Pour ce faire, les taux d’intérêt doivent être libres de s’ajuster aux conditions économiques, à l’opposé des rendements indexés sous YCC. Il y aura des moments où une courbe de rendement obligataire statique produira quelque chose de cohérent avec les objectifs d’inflation, mais ceux-ci seront transitoires. Atteindre les objectifs ultimes de la banque centrale ne peut signifier que casser l’ancrage lorsque vient le temps d’empêcher l’inflation de dépasser les objectifs.

Vous voyez un instantané d’un graphique interactif. Cela est probablement dû au fait que vous êtes hors ligne ou que JavaScript est désactivé dans votre navigateur.

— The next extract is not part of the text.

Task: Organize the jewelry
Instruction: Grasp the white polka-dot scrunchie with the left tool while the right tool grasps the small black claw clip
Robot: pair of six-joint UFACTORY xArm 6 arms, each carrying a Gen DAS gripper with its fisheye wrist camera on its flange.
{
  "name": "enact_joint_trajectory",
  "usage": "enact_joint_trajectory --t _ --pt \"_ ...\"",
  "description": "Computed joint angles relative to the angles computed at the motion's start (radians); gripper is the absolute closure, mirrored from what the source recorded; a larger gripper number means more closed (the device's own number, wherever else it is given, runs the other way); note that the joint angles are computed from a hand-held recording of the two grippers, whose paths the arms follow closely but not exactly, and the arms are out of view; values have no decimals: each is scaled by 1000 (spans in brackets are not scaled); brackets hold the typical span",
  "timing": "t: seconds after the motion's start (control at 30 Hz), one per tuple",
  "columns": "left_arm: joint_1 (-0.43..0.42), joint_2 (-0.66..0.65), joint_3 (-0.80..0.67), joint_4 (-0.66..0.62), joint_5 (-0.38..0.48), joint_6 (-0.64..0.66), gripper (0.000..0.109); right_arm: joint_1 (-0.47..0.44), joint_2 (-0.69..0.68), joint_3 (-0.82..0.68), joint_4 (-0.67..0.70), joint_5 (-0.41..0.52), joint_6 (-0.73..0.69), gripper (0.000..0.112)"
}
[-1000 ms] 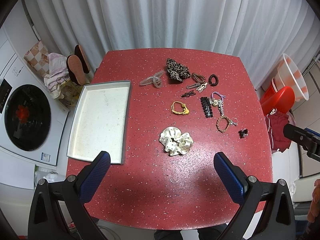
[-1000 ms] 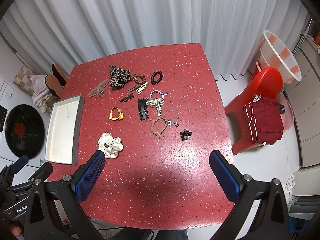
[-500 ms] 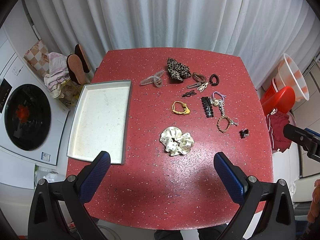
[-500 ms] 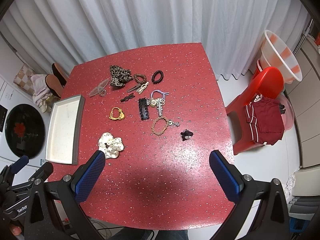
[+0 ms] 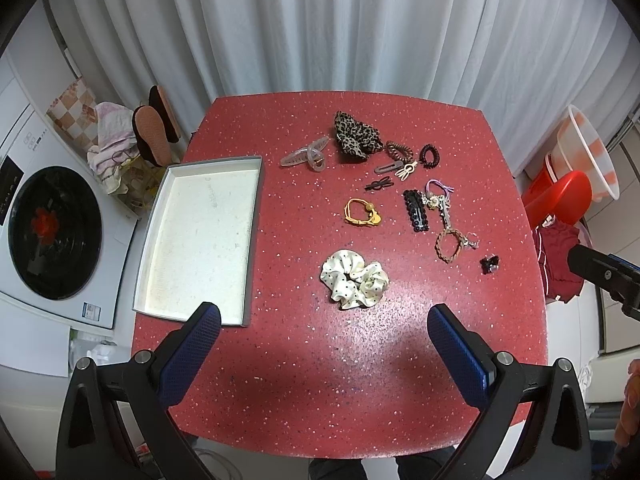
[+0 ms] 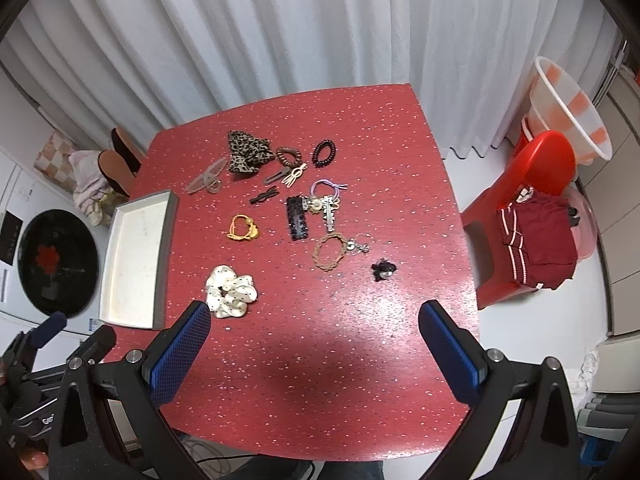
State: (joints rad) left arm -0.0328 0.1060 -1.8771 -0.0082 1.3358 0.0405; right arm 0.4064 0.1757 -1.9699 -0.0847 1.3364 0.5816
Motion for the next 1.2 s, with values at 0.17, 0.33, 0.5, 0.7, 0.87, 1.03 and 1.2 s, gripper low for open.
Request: enact_joint_trajectory --t 0.17,0.33,0.5,0.7,0.87,1.03,1.2 --pt "-3 18 -19 5 14 -4 6 -5 -8 22 14 -17 -10 9" --pt "2 25 -6 -8 9 3 6 -30 -27 70 47 -33 13 9" --pt "0 36 21 -25 9 6 6 -51 -35 122 29 -9 63 9" --pt "-8 62 77 -49 -7 1 6 -93 -53 227 75 -39 58 9" --pt "-13 100 123 -89 -58 -10 6 -121 -40 288 91 -68 35 9" --pt "-19 176 111 -99 -97 -62 6 -145 -3 324 94 -112 0 9" --pt "-24 245 102 -90 -146 -94 6 -161 52 338 75 -160 -33 14"
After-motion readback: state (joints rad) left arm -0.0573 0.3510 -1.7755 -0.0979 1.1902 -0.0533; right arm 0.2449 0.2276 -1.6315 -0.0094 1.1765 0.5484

Nous avons déjà vu ce film. En 1942, la Réserve fédérale américaine a mis en place sa propre version du YCC pendant la Seconde Guerre mondiale, ne l’abandonnant qu’en 1951. Jusque-là, un plafond de rendement de 2,5 % était resté en place pour les bons du Trésor à long terme, avec des plafonds progressivement plus bas pour les obligations à court terme. . Plus récemment, la Reserve Bank of Australia a eu une brève liaison avec le ciblage de la courbe de rendement pendant la pandémie de Covid-19. Plutôt que de cibler l’ensemble de la courbe, la politique de la RBA entre mars 2020 et novembre 2021 consistait à maintenir l’obligation d’État à trois ans épinglée à un rendement de 0,25 % – réduit ensuite à 0,1 %.

Les expériences des deux banques centrales sont similaires à bien des égards. Lorsque les attentes ont commencé à changer, les objectifs de rendement sont finalement devenus insoutenables. Dans les deux cas, les banques centrales ont eu du mal à s’extirper d’une politique qui n’était plus adaptée à leurs économies et de plus en plus mise à l’épreuve par des traders obligataires nerveux.

Mais il existe également des différences importantes, dont les plus pertinentes concernent le mode de sortie de la politique. La Fed a cherché à défendre son ancrage pendant plusieurs trimestres, externalisant ainsi la création de ses réserves au gré de la demande des investisseurs. Lorsque les investisseurs ont vendu des obligations, la Fed a dû les acheter pour maintenir l’ancrage des rendements. Pour acheter ces obligations, la Fed a créé de nouvelles réserves bancaires. Ainsi, en s’engageant dans un peg, la banque centrale a transmis le contrôle du volume des réserves aux acteurs privés du marché obligataire. Cela a conduit à une mauvaise politique monétaire, exacerbant l’inflation et conduit à une crise institutionnelle. En revanche, la défense de ses objectifs par la RBA s’est effondrée assez rapidement. Lorsque la RBA a changé de tactique, les obligations à trois ans ont rapporté plus de sept fois leur taux cible alors que la banque centrale avait acheté 60 % des obligations en question.

Y a-t-il des leçons pour le Japon ? Les négociants en obligations sondent l’engagement de la BoJ, et le marché du JGB est de plus en plus brisé et dominé par les avoirs de la banque centrale. Aujourd’hui, les taux directeurs au Japon sont négatifs, même si les marchés anticipent une hausse de 0,15 point de pourcentage d’ici la fin de l’année, et progressivement par la suite. Le marché a peut-être tort, mais il parie que la bataille de plusieurs décennies contre la déflation est terminée et que la politique YCC n’est plus appropriée.

Les risques pour la stabilité financière d’une rupture à la hausse des rendements des JGB pourraient pencher davantage vers une « combustion lente » que vers un « chaos du marché » – avec le plus grand impact peut-être ressenti dans une nouvelle diminution de la demande japonaise d’obligations d’État étrangères. Oui, il y aura des pertes de papier pour la BoJ avec la hausse des taux. Mais il est peu probable que cela se traduise par des pertes réalisées selon les règles comptables de la BoJ, compte tenu de leur traitement des obligations détenues jusqu’à leur échéance. Et le profil d’échéance du portefeuille de la BoJ est étonnamment court, ce qui lui donne la flexibilité de réagir aux conditions en ajustant son bilan en décidant si et comment réinvestir le produit des obligations arrivant à échéance. Mais la BoJ n’aurait jamais dû adopter YCC en premier lieu. Son dénouement était inévitable.